PROPER MAINTENANCE AND BINDING ADJUSTMENT. There was a big snowstorm and 5 ft of POW dumped at Mt. Rose. I was so excited that I put my Atomic Powder Plus skis in the car without checking them from the previous season. I had been skiing some shaped narrow skis and I had forgotten that I released the bindings on the powder skis the previous spring.
I was on the second chair on the Northwest Magnum lift. Everyone was chomping at the bit to get untracked POW. I leapt off the chair in front of the other skiers and headed for Silver Dollar, since the Slide Side was closed to cars and no one would be on that lift. As soon as I hit a slight flattening of the terrain, my skis sank a bit and I pitched forward. Normally, I would have corrected my weight, but instead with loose bindings, I double ejected and went head over heels. Finding my skis in chest deep snow was a challenge and very tiring. Furthermore, it was extremely difficult to climb out of the depression to get to a slope that would allow me to move by gravity alone. Exhausting!

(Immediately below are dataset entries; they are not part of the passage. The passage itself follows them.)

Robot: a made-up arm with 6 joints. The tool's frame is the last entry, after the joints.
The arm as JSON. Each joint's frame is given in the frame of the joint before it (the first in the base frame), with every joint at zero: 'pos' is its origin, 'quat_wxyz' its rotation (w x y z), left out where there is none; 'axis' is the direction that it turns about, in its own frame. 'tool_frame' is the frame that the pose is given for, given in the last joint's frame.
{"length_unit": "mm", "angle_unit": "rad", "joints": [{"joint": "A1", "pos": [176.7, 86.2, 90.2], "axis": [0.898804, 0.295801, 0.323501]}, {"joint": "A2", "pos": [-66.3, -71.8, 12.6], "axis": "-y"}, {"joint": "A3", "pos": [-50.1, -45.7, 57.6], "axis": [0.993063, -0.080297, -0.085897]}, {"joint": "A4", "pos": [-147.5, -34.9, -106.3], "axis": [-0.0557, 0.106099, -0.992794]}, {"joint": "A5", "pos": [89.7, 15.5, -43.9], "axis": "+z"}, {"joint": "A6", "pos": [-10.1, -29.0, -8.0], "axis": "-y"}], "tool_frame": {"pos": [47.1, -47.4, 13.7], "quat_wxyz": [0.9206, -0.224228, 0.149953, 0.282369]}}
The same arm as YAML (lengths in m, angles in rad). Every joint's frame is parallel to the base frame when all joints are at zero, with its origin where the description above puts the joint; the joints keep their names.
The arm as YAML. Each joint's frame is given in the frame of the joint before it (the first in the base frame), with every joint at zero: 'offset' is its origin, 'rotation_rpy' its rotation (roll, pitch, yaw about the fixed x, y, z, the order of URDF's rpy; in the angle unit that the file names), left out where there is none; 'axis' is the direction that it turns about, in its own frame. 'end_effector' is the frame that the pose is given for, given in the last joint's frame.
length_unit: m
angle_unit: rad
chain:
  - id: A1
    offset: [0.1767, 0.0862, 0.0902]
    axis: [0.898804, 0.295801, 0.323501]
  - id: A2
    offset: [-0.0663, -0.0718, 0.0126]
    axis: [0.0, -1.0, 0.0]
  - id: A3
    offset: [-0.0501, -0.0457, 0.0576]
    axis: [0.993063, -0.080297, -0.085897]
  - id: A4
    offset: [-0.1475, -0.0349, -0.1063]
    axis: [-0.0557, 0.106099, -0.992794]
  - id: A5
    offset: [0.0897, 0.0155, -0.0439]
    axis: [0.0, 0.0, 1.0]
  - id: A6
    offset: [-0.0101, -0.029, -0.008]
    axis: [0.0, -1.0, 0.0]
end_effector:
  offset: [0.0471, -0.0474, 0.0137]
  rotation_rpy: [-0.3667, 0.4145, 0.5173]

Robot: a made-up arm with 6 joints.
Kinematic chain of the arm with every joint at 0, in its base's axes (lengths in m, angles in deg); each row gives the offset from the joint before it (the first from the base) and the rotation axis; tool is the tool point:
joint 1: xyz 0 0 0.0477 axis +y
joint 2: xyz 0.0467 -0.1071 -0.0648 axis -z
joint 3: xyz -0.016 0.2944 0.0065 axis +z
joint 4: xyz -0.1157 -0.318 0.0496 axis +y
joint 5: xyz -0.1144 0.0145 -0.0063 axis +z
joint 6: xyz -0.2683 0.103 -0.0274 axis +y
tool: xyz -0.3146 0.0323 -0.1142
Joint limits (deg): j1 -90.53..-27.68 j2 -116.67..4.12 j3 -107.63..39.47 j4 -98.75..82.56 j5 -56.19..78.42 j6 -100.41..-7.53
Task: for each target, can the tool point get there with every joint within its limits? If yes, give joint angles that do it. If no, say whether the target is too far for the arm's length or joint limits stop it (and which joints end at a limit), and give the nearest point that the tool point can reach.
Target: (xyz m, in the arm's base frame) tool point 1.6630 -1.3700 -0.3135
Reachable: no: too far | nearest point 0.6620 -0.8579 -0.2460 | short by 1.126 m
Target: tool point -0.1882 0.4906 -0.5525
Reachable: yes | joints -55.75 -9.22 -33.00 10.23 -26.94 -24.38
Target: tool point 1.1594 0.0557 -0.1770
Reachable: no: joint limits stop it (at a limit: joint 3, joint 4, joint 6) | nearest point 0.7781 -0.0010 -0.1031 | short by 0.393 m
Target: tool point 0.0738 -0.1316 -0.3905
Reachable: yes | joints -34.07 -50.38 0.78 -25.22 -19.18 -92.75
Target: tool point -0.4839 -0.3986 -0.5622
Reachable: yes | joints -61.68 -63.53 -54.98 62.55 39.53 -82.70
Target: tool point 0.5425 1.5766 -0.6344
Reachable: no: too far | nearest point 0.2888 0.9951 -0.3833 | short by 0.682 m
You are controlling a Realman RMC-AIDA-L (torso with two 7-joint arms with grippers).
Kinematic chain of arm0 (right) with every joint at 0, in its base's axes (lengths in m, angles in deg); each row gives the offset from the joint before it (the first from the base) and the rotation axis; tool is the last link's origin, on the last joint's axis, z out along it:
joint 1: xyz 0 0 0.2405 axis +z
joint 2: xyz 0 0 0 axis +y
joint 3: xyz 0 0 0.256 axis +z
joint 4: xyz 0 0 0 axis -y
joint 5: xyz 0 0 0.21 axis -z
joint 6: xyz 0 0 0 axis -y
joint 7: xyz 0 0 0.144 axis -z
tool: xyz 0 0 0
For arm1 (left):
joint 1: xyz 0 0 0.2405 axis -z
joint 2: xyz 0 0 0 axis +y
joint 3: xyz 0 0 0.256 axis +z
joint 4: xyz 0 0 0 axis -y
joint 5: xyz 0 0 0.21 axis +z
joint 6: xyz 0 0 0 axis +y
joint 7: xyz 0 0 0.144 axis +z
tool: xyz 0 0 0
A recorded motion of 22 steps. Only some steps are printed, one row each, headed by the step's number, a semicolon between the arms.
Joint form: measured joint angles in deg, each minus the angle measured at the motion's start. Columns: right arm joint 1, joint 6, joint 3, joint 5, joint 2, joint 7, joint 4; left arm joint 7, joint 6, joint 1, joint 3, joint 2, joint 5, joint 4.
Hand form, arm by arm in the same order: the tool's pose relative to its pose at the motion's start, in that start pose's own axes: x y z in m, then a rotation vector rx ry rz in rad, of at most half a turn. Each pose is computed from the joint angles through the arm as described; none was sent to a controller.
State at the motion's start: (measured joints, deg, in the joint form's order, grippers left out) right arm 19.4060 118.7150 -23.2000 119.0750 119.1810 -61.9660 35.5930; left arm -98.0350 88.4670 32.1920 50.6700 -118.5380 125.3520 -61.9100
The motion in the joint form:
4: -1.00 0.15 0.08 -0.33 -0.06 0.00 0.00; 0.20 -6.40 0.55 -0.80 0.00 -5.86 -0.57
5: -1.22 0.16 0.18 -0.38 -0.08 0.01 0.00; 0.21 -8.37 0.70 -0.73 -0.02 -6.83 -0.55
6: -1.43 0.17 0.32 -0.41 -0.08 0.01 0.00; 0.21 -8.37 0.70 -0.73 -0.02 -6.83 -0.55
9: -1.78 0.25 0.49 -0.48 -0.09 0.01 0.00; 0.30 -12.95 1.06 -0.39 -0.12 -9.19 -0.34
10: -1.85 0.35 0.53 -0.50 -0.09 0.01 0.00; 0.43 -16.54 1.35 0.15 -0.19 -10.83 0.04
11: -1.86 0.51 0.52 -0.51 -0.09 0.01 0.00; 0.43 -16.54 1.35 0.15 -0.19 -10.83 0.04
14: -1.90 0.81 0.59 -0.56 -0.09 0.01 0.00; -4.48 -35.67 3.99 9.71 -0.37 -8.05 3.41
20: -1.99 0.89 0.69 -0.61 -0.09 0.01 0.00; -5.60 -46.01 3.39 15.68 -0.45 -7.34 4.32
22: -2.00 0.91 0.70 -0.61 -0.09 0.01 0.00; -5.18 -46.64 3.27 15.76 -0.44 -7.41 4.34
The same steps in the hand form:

Just below the cat track, despite keeping my weight centered, I did another “egg-beater” and was completely buried under the snow. Fortunately, a snowboarder saw what happened and came by and swept the snow off my head so I could breathe. I’ve never been so thankful for a snowboarder in my life.
The POW was a bit heavy that day and after making 4 runs, I was so tired that I called it a day.